WORK ORDER: Count the lines below that contain the word "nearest", and give only that number.

EXERCISE DATA:
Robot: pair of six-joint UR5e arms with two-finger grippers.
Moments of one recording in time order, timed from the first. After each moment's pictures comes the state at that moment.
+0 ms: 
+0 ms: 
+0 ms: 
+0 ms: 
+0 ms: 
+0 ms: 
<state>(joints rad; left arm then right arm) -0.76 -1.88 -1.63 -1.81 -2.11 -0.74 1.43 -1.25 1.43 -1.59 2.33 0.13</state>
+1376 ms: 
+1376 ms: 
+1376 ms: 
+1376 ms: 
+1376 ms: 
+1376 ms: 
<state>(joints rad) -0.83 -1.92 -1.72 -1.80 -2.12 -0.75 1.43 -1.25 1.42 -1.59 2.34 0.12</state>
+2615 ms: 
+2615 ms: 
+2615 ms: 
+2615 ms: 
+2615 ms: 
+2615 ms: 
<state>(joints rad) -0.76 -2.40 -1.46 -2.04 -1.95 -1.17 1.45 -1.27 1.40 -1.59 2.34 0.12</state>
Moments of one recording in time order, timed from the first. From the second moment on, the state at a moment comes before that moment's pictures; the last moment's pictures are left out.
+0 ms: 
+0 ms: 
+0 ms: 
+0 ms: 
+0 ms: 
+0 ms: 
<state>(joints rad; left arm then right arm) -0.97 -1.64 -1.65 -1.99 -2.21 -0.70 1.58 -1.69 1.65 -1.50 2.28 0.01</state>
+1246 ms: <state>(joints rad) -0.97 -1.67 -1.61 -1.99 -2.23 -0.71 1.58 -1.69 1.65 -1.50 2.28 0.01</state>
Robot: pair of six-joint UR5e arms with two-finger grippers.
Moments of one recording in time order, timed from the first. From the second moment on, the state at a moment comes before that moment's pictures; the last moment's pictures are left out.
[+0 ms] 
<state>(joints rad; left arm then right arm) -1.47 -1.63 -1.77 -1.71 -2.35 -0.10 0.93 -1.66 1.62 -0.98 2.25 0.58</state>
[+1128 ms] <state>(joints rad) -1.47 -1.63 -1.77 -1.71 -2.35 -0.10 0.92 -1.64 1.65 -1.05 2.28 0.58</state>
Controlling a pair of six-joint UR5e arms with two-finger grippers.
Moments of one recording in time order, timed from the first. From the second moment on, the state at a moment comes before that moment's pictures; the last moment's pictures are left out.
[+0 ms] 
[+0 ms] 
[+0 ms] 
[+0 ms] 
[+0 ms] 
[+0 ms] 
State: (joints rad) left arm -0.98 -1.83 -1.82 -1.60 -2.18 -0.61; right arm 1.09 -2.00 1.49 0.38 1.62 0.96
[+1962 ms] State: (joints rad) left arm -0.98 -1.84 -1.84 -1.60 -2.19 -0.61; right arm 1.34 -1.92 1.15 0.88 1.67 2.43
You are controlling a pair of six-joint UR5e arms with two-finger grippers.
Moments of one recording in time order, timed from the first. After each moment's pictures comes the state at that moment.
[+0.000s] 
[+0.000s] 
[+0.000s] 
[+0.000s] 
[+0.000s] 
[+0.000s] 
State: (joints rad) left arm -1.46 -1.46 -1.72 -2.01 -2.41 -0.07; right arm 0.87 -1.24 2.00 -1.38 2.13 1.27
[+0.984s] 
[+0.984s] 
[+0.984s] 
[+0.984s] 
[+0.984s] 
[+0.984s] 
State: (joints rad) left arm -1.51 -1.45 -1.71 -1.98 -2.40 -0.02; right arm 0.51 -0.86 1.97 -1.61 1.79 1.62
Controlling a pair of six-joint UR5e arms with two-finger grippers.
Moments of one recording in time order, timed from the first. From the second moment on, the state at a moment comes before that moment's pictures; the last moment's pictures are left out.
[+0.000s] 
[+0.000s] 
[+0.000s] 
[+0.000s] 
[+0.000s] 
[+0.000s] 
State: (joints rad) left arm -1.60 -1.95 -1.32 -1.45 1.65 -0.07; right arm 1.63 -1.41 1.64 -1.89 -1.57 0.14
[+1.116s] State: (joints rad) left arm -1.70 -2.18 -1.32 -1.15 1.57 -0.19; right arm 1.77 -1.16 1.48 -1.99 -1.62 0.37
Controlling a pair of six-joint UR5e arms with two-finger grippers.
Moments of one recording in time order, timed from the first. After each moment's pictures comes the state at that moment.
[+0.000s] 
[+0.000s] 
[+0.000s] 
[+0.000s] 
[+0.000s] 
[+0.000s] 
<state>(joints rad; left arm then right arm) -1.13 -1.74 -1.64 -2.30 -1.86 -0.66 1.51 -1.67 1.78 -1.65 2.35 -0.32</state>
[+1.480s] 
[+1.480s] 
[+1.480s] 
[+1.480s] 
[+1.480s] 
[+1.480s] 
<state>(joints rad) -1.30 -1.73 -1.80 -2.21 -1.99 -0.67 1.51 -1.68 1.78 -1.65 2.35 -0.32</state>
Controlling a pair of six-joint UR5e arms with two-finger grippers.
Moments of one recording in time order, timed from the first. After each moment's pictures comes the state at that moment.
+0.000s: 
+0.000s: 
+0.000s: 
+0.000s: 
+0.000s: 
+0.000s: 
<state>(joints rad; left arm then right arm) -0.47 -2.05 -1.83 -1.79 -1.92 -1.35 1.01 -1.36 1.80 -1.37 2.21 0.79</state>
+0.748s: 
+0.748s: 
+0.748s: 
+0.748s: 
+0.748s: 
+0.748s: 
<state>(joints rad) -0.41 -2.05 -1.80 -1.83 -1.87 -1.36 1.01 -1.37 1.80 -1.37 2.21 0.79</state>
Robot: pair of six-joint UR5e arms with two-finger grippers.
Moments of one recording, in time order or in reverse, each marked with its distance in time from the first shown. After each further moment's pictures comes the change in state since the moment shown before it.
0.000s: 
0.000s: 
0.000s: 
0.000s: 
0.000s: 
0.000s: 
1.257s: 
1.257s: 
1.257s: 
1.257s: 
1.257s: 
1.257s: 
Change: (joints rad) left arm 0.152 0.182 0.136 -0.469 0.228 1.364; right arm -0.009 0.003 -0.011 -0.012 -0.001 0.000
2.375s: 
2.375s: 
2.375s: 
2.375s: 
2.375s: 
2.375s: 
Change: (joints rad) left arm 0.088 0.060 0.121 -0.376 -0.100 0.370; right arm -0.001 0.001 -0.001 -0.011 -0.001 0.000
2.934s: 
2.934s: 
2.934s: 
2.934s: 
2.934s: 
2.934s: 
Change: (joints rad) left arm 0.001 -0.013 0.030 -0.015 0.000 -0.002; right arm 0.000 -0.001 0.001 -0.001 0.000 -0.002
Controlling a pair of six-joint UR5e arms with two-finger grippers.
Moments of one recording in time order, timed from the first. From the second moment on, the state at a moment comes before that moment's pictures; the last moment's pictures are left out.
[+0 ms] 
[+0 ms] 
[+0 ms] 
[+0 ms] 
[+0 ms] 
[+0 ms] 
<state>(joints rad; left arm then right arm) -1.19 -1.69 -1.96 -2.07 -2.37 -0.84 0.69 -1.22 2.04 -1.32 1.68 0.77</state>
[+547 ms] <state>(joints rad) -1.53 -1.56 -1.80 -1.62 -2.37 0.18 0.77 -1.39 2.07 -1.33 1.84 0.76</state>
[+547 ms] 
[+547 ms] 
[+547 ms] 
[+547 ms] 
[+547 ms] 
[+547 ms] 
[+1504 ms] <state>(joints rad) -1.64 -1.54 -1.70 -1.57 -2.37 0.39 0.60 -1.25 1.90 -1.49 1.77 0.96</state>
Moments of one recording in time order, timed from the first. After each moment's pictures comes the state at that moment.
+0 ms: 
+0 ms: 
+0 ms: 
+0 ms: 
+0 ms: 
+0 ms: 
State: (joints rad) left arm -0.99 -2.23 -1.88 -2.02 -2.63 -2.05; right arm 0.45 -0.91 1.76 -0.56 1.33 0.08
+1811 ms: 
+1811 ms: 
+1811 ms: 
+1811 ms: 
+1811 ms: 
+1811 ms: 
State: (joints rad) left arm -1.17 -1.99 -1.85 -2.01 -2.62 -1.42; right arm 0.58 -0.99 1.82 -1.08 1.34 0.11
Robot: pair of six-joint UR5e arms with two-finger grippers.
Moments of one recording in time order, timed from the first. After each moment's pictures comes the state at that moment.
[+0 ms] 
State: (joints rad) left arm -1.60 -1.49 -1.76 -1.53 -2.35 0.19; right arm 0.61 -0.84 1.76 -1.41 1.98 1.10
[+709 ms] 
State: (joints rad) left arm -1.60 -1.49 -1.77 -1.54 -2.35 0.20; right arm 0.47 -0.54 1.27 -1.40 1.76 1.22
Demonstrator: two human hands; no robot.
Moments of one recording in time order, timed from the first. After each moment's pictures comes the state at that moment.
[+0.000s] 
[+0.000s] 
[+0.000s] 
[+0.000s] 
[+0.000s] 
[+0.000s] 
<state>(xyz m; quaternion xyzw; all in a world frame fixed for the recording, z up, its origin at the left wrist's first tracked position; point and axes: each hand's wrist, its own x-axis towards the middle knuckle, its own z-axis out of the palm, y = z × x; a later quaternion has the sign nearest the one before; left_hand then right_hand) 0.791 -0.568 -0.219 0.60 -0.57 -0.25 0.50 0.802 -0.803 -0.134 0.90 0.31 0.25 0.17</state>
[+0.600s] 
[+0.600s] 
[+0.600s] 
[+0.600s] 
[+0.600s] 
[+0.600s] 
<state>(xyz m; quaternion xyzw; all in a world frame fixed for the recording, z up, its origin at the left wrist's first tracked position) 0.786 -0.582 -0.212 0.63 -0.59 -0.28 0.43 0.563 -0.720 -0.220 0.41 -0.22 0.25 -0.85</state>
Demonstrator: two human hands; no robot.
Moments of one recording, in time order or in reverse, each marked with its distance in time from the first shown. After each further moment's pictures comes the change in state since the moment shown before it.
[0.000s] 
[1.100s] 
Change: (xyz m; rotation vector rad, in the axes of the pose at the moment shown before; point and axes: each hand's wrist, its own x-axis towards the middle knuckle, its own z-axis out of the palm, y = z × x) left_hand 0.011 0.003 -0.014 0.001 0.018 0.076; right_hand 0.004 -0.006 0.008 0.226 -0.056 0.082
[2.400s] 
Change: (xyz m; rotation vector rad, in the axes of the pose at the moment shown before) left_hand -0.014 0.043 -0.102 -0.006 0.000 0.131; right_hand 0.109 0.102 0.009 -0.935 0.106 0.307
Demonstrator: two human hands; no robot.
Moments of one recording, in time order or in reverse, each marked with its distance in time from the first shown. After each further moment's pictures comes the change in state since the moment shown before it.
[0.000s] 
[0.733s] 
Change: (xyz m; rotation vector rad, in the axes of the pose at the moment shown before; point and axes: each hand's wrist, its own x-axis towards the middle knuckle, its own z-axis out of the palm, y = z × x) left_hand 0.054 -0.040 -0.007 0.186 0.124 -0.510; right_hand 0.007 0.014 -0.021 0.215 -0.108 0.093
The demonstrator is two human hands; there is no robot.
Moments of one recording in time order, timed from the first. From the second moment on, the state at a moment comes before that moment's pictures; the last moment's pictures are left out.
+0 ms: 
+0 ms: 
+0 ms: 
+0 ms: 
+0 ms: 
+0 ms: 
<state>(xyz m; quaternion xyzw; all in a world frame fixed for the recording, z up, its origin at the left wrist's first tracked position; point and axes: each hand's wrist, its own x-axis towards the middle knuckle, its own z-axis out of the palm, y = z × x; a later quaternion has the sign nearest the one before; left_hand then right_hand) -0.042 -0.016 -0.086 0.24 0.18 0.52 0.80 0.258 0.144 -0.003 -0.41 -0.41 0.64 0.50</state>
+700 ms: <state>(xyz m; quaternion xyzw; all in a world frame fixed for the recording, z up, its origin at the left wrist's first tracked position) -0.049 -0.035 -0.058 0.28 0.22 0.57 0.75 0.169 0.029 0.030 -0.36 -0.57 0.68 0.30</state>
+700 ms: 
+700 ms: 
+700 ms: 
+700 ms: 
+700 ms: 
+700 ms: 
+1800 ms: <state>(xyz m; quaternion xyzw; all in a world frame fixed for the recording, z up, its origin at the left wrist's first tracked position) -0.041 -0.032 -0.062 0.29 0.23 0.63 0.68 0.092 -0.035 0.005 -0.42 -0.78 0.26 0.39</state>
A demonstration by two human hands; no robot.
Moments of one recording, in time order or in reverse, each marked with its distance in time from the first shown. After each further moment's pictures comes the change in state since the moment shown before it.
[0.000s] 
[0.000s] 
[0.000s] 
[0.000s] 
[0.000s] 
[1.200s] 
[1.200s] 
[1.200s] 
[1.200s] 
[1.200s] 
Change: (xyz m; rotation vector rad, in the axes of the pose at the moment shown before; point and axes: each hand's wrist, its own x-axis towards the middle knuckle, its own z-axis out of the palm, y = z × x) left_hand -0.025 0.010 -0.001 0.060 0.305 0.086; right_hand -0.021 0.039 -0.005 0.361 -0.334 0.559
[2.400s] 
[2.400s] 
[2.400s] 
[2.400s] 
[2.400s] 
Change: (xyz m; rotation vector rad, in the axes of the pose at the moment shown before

WRITTEN RESPONSE: 2